■ **WHAT YOU HAVE TO DO**
Without the pictures, reproduce the entries below exactly.

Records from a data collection
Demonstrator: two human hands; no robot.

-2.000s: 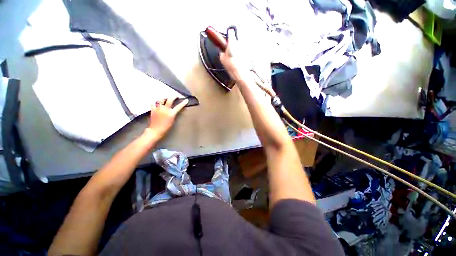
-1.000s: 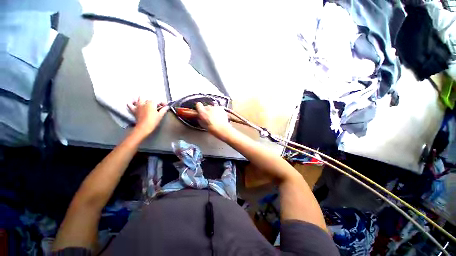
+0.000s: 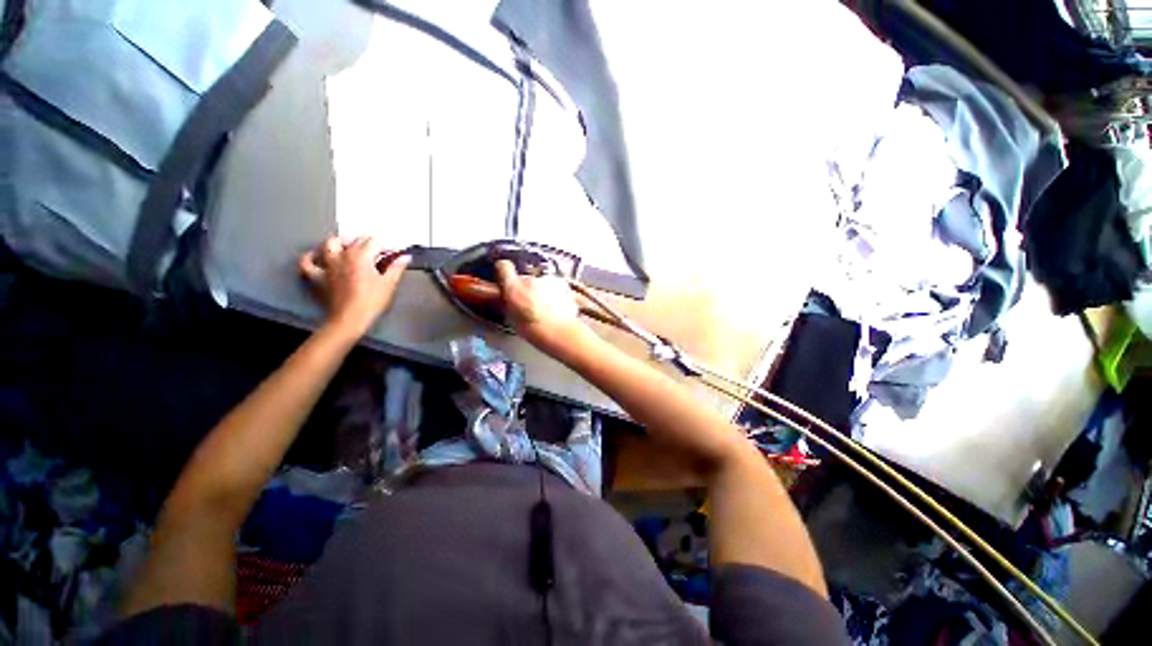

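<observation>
A white garment panel (image 3: 392,152) with dark lines across it lies on the pale ironing table. A dark strip (image 3: 613,279) runs along its near edge. The steam iron (image 3: 470,288) rests on this strip, its pointed end to the left. My right hand (image 3: 537,303) is closed on the iron's orange-brown handle. My left hand (image 3: 356,288) is at the near edge, left of the iron's tip, with thumb and fingers at the strip's left end. Whether the fingers pinch the cloth or only press it is not clear.
Blue-grey panels with dark bands (image 3: 89,126) hang over the left table edge. A crumpled grey and white heap (image 3: 935,215) lies at the right. A black pad (image 3: 815,360) is right of the iron. Two yellow-tan hoses (image 3: 872,457) run to the lower right. Cloth heaps lie below the table.
The iron has come from the table's middle down onto the panel's near edge, in my right hand. The panel's near edge now lies straighter, and the view has shifted left.
</observation>
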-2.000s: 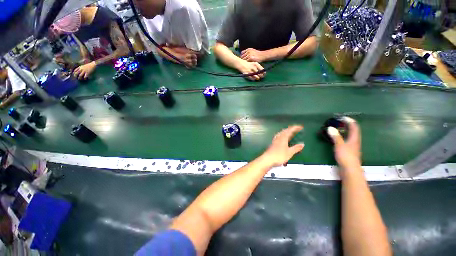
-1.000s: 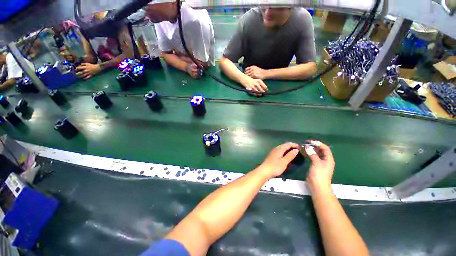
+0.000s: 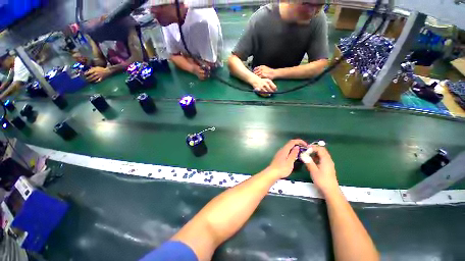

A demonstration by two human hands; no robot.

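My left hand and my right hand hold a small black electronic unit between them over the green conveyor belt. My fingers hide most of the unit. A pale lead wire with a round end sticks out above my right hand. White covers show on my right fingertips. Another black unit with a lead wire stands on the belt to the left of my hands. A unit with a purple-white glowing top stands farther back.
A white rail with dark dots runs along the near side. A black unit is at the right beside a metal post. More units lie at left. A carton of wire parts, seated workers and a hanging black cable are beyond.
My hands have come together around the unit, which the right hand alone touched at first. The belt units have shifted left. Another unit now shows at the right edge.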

■ **COMPLETED EXERCISE**
Demonstrator: two human hands; no robot.

-2.000s: 
-1.000s: 
+0.000s: 

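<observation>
A white garment panel (image 3: 392,152) with dark lines across it lies on the pale ironing table. A dark strip (image 3: 613,279) runs along its near edge. The steam iron (image 3: 470,288) rests on this strip, its pointed end to the left. My right hand (image 3: 537,303) is closed on the iron's orange-brown handle. My left hand (image 3: 356,288) is at the near edge, left of the iron's tip, with thumb and fingers at the strip's left end. Whether the fingers pinch the cloth or only press it is not clear.
Blue-grey panels with dark bands (image 3: 89,126) hang over the left table edge. A crumpled grey and white heap (image 3: 935,215) lies at the right. A black pad (image 3: 815,360) is right of the iron. Two yellow-tan hoses (image 3: 872,457) run to the lower right. Cloth heaps lie below the table.
The iron has come from the table's middle down onto the panel's near edge, in my right hand. The panel's near edge now lies straighter, and the view has shifted left.
</observation>
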-2.000s: 
-1.000s: 
+0.000s: 

A demonstration by two human hands; no robot.

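My left hand and my right hand hold a small black electronic unit between them over the green conveyor belt. My fingers hide most of the unit. A pale lead wire with a round end sticks out above my right hand. White covers show on my right fingertips. Another black unit with a lead wire stands on the belt to the left of my hands. A unit with a purple-white glowing top stands farther back.
A white rail with dark dots runs along the near side. A black unit is at the right beside a metal post. More units lie at left. A carton of wire parts, seated workers and a hanging black cable are beyond.
My hands have come together around the unit, which the right hand alone touched at first. The belt units have shifted left. Another unit now shows at the right edge.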

Nothing else is required for this exercise.